NDP calls for hearings on election misinformation rules


Members of Parliament should take a closer look at the thorny question of how to curb misinformation during federal election campaigns without infringing on Canadians’ right to free speech, says NDP democratic reform critic Daniel Blaikie.

In an interview with CBC News, Blaikie said the procedure and House affairs committee should hold hearings on the question instead of waiting for Prime Minister Justin Trudeau’s government to draft legislation to replace a section of Canada’s elections law that was struck down recently.

“I think the government should be taking a far more collaborative approach to trying to find a solution to this problem than they did in the last Parliament,” he said. “And perhaps if they do, they won’t land in the same spot where it turns out their solution isn’t adequate.”

NDP MP Daniel Blaikie says a Commons committee should take up the question of how to sanction the deliberate distribution of misinformation during election campaigns. (Ahmar Khan/CBC)

Blaikie was responding to an Ontario Superior Court ruling that struck down the section of Canada’s elections law that prohibited the spreading of false claims about candidates or party leaders during an election campaign. In her judgment, Justice Breese Davies ruled that the section was an unjustifiable restriction of Canadians’ right to free speech.

That section was added to the law by the Trudeau government in the last Parliament as part of Bill C-76.

The government confirmed Monday that it won’t appeal the ruling and is looking at how to ensure that deliberate false statements are covered under elections law.

But striking the right balance between curbing misinformation and respecting charter rights would be difficult. While an election is not imminent, Trudeau’s minority government could fall before the October 2023 date set for the next election. That means the next election campaign could proceed without anything beyond libel laws prohibiting someone from spreading lies about a candidate or a party leader.

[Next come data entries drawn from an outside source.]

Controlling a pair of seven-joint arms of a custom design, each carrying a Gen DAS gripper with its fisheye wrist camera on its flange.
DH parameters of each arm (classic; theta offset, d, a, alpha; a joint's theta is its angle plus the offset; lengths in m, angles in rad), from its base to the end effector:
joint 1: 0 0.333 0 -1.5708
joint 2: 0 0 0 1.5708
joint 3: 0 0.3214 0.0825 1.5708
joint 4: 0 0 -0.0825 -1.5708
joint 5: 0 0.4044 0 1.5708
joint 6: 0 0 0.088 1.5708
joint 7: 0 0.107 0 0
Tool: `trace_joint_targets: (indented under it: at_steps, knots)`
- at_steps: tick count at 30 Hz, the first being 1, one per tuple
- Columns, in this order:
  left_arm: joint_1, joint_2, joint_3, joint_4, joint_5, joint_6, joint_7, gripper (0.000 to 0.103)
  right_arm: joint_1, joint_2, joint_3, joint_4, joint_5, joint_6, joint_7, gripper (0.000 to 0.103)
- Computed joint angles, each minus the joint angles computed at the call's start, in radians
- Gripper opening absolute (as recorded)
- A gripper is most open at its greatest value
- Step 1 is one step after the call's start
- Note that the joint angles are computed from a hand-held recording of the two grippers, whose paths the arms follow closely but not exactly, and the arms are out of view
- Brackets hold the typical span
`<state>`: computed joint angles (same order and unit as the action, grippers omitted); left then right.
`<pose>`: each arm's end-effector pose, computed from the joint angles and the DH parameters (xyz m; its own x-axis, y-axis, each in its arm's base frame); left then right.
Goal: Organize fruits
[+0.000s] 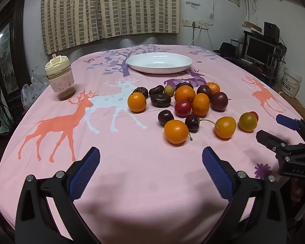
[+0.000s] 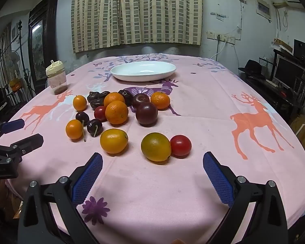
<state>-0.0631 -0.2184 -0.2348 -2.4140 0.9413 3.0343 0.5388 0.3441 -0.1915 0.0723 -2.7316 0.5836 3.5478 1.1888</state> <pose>0.4669 -0.2114 0.4574 -0.1653 -0.9857 -0.0334 -0.6194 0.1301 -0.7743 0.4273 0.1149 0.3840 0.1419 -0.9899 0.0072 -0.5616 -0.0865 -0.8229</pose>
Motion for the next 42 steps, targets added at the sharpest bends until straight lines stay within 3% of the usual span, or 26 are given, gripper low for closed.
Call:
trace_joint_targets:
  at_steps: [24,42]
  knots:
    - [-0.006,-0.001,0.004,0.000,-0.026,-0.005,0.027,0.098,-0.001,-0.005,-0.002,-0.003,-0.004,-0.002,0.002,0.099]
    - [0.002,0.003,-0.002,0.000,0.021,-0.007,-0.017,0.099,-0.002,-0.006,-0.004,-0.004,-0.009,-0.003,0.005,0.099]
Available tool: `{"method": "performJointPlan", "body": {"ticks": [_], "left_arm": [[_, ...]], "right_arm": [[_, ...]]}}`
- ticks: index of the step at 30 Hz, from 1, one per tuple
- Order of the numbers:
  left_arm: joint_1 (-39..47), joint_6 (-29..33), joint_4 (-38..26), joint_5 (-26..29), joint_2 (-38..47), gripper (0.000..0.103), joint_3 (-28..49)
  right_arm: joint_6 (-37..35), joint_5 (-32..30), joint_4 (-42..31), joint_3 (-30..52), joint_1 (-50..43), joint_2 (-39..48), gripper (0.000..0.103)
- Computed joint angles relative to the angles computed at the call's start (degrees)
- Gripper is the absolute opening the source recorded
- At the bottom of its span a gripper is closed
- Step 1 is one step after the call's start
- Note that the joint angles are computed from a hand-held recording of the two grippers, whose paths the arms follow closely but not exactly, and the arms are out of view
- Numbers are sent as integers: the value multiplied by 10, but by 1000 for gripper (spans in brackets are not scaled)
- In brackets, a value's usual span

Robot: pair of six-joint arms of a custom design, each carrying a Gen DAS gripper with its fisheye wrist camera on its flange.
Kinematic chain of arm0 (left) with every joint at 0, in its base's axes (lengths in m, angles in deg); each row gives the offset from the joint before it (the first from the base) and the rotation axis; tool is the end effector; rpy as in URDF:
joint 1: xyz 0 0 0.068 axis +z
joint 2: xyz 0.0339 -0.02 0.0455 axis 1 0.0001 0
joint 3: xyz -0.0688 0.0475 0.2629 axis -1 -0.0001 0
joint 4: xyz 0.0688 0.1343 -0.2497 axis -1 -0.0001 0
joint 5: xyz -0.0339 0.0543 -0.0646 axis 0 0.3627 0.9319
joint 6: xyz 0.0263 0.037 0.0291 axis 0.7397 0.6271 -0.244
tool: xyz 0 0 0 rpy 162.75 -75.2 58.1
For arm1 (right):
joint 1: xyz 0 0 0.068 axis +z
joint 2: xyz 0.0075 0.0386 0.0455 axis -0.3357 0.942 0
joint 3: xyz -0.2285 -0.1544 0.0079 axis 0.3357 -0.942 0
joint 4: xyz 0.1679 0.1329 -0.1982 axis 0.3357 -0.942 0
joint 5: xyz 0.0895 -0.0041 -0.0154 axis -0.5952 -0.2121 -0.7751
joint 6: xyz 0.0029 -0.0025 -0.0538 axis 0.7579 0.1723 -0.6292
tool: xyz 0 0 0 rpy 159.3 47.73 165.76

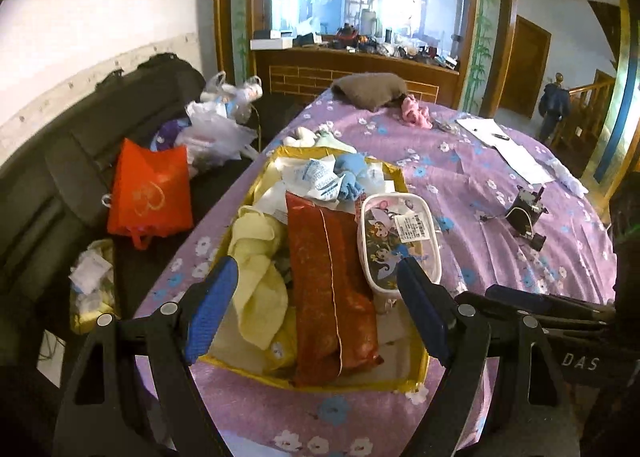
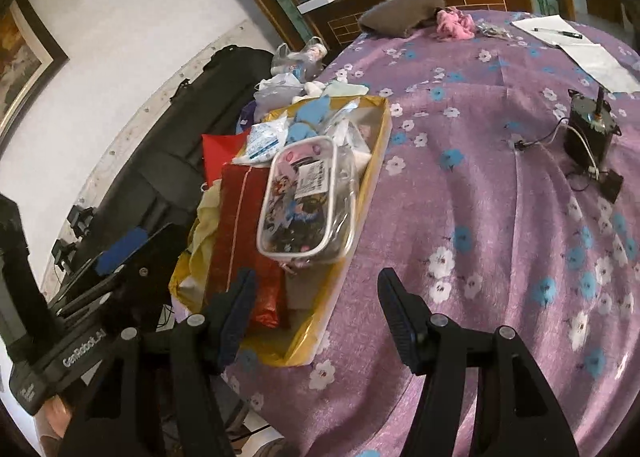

Blaikie, who sits on the procedure and House affairs committee, said he wants the committee to hear from experts and to open the debate to Canadians.

Blaikie said misinformation during election campaigns is “a huge problem” that came to a head during the recent U.S. election.

“I don’t think anybody supports, that anybody wants, endemic misinformation in our elections,” he said. “So I think it is appropriate to have some kind of regime in place that can hold people to account for the kinds of things that they say, needing to be mindful also of the right for people … to express themselves freely. And that can be a hard balance to strike.”

Blaikie said he would like the committee to also look at online hate speech during election campaigns.

Blaikie said committee hearings could allow for a fuller discussion of the problem, arguing that Bill C-76 was introduced at the 11th hour before the last election campaign.

“It’s not a surprise that not everything checks out in terms of that bill because it seemed like a rushed job in the end,” he said.

Conservative MP Marilyn Gladu says the Trudeau government’s legislation on election misinformation failed in court because it didn’t listen to the opposition. (Justin Tang/Canadian Press)

Conservative Privy Council critic Marilyn Gladu said the court ruling was the result of the Liberal government’s refusal to accept amendments her party wanted to make to Bill C-76.

“It is important to protect Canadian elections against foreign interference, but in so doing we must also protect the rights of Canadians to freedom of speech,” she said in a media statement.

Bloc Québécois Leader Yves-François Blanchet said the problem calls for a delicate balance.

“I have myself received, no exaggeration, thousands of hateful messages on different (platforms) or social media,” he said. “And each time I say that is the price to be paid, because who’s to say who has the right to say this or that or not? There’s nobody in which I have enough trust to give freely such a power.”

Blanchet said politicians themselves have a role to play in countering false claims during a campaign.

“In the last election, there were some accusations against the prime minister saying that he was a racist because of some blackface frivolity,” he said. “And I was the one to correct things as much as I could, saying that I do not believe that Justin Trudeau is a racist.”